Records for the task Block Start

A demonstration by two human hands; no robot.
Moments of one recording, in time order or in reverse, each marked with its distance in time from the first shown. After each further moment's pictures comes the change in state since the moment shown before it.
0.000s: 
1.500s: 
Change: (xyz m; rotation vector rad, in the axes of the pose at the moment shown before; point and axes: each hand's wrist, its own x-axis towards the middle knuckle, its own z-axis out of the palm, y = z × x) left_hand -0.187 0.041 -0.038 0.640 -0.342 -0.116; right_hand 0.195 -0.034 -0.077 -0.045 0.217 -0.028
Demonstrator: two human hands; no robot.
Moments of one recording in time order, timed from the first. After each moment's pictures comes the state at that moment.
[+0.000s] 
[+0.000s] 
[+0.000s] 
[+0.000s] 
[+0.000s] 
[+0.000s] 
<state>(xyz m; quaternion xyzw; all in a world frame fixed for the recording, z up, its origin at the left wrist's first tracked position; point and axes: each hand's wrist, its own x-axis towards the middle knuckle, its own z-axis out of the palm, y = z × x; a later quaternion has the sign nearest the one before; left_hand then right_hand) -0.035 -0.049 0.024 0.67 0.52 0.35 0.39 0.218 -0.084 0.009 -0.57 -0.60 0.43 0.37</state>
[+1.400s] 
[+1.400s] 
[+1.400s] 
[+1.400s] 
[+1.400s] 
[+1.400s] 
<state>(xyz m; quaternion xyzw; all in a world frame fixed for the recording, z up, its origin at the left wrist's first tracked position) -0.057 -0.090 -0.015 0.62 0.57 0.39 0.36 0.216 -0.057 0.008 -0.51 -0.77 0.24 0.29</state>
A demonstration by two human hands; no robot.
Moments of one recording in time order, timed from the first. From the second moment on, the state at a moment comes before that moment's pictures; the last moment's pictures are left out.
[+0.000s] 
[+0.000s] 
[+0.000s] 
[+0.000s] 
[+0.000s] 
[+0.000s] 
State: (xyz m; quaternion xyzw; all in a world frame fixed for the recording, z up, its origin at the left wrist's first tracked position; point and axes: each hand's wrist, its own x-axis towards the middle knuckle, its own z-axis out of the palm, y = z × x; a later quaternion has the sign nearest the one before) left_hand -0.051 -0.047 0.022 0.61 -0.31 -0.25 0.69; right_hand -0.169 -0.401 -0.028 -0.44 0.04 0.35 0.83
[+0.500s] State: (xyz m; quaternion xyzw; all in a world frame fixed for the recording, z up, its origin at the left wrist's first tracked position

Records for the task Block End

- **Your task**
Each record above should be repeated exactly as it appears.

- **Finished task**
A demonstration by two human hands; no robot.
Moments of one recording, in time order or in reverse, each marked with its distance in time from the first shown. After each further moment's pictures comes the change in state since the moment shown before it.
0.000s: 
1.500s: 
Change: (xyz m; rotation vector rad, in the axes of the pose at the moment shown before; point and axes: each hand's wrist, its own x-axis towards the middle knuckle, its own z-axis out of the palm, y = z × x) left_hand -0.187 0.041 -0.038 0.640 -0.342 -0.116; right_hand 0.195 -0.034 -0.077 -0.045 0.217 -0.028
Demonstrator: two human hands; no robot.
Moments of one recording in time order, timed from the first. After each moment's pictures comes the state at that moment.
[+0.000s] 
[+0.000s] 
[+0.000s] 
[+0.000s] 
[+0.000s] 
[+0.000s] 
<state>(xyz m; quaternion xyzw; all in a world frame fixed for the recording, z up, its origin at the left wrist's first tracked position; point and axes: each hand's wrist, its own x-axis towards the middle knuckle, its own z-axis out of the palm, y = z × x; a later quaternion has the sign nearest the one before; left_hand then right_hand) -0.035 -0.049 0.024 0.67 0.52 0.35 0.39 0.218 -0.084 0.009 -0.57 -0.60 0.43 0.37</state>
[+1.400s] 
[+1.400s] 
[+1.400s] 
[+1.400s] 
[+1.400s] 
[+1.400s] 
<state>(xyz m; quaternion xyzw; all in a world frame fixed for the recording, z up, its origin at the left wrist's first tracked position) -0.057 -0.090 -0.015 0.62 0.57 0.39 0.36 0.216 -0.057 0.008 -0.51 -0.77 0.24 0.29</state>
A demonstration by two human hands; no robot.
Moments of one recording in time order, timed from the first. From the second moment on, the state at a moment comes before that moment's pictures; the last moment's pictures are left out.
[+0.000s] 
[+0.000s] 
[+0.000s] 
[+0.000s] 
[+0.000s] 
[+0.000s] 
State: (xyz m; quaternion xyzw; all in a world frame fixed for the recording, z up, its origin at the left wrist's first tracked position; point and axes: each hand's wrist, its own x-axis towards the middle knuckle, its own z-axis out of the palm, y = z × x; a later quaternion has the sign nearest the one before) left_hand -0.051 -0.047 0.022 0.61 -0.31 -0.25 0.69; right_hand -0.169 -0.401 -0.028 -0.44 0.04 0.35 0.83
[+0.500s] State: (xyz m; quaternion xyzw; all in a world frame fixed for the recording, z up, its origin at the left wrist's first tracked position

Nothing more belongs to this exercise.